How can I compress a file on Linux in-place, without using additional disk space?

Solution 1:

This is a proof of concept bash one-liner, but it should get you started. Use at your own risk.

truncate -s `gzip -c file | dd of=file conv=notrunc 2>&1 | sed -n '$ s/ .*$// p'` file
mv file file.gz

This works by piping gz data to a dd process that writes it back to the same file. Upon completion, the file is truncated to the size of the gz output.

This assumes that the last line of dd's output matches:

4307 bytes (4.3 kB) copied, 2.5855e-05 s, 167 MB/s

Where the first field is an integer of bytes written. This is the size the file will need to be truncated to. I'm not 100% sure that the output format is always the same.

Solution 2:

It's not so much that gzip and bzip2 overwrite the original. Rather, they write the compressed data to disk as a new file, and if that operation succeeds, they unlink the original uncompressed file.

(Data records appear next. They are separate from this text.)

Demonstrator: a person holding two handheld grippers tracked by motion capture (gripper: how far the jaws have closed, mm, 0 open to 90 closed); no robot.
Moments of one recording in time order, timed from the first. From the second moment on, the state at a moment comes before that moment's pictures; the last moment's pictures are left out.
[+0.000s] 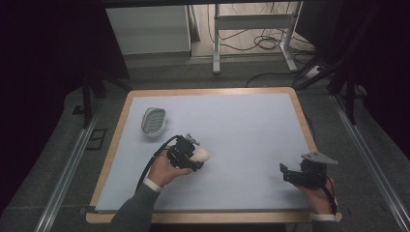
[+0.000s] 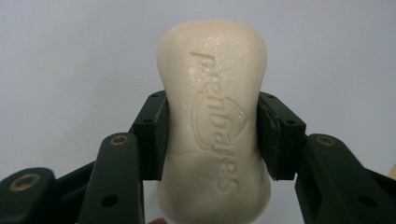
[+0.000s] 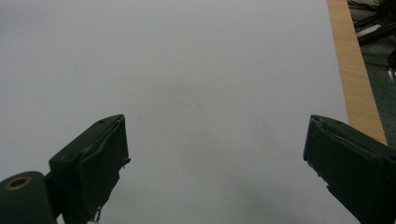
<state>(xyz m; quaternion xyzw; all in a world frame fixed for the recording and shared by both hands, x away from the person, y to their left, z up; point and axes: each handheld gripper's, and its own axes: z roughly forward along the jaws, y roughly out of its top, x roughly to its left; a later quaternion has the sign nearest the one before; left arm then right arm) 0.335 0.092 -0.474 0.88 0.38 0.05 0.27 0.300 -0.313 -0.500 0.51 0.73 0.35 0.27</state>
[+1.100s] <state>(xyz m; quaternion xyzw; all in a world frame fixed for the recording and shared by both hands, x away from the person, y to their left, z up) 0.354 0.120 -0.462 0.87 0.41 0.07 0.28 0.301 -0.315 -0.502 0.52 0.73 0.35 0.27</state>
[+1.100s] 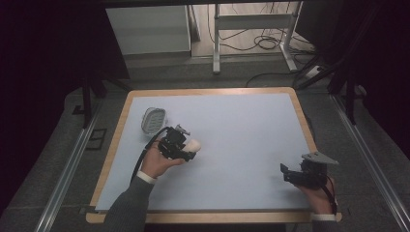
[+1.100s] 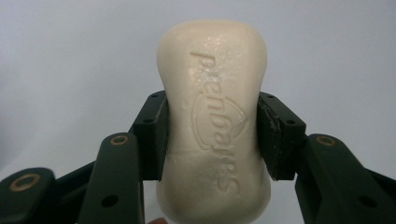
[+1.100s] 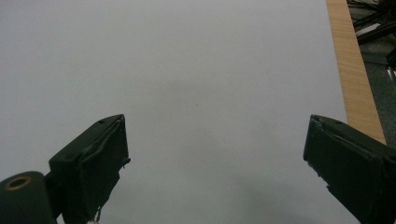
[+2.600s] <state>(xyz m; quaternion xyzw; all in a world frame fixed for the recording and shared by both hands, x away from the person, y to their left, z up) 0.374 0.150 -0.442 0.85 0.43 0.10 0.27 0.302 -0.319 -0.503 0.52 0.73 0.34 0.27</state>
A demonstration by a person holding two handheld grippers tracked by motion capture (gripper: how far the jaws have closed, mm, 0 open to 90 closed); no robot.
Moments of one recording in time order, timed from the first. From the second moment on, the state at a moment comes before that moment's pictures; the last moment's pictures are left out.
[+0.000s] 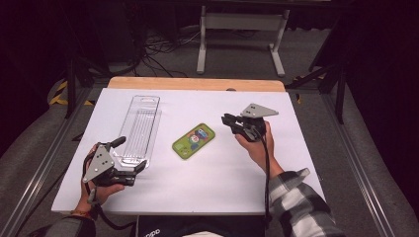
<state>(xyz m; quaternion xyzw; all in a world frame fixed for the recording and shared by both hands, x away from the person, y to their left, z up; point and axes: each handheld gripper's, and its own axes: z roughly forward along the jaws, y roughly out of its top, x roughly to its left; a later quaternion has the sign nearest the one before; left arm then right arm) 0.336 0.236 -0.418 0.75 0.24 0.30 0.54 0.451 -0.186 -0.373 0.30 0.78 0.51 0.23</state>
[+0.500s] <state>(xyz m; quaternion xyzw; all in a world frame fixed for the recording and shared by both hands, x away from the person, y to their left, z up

If you have sufficient RAM, you could write a script to temporarily compress the files in atmpfs filesystem, then remove the original on disk and replace it with the compressed version. Maybe something like this:

# some distributions mount /dev/shm as tmpfs; replace with bzip2 if you prefer
if gzip -q9c /full/disk/somefile > /dev/shm/somefile.gz
then
    rm -f /full/disk/somefile && mv -i /dev/shm/somefile.gz /full/disk
fi

Just be mindful of your memory usage, since tmpfs is essentially a RAM disk. A large output file could easily starve the system and cause other problems for you.

Solution 3:

There is no tool that works this way, for precisely the reason you give. Few people are willing to write a tool that deliberately implements risky behavior.

Solution 4:

The split and csplit commands could be used to split the large file up into smaller parts, and then compress them individualy. Reassembling would be rather time consuming though.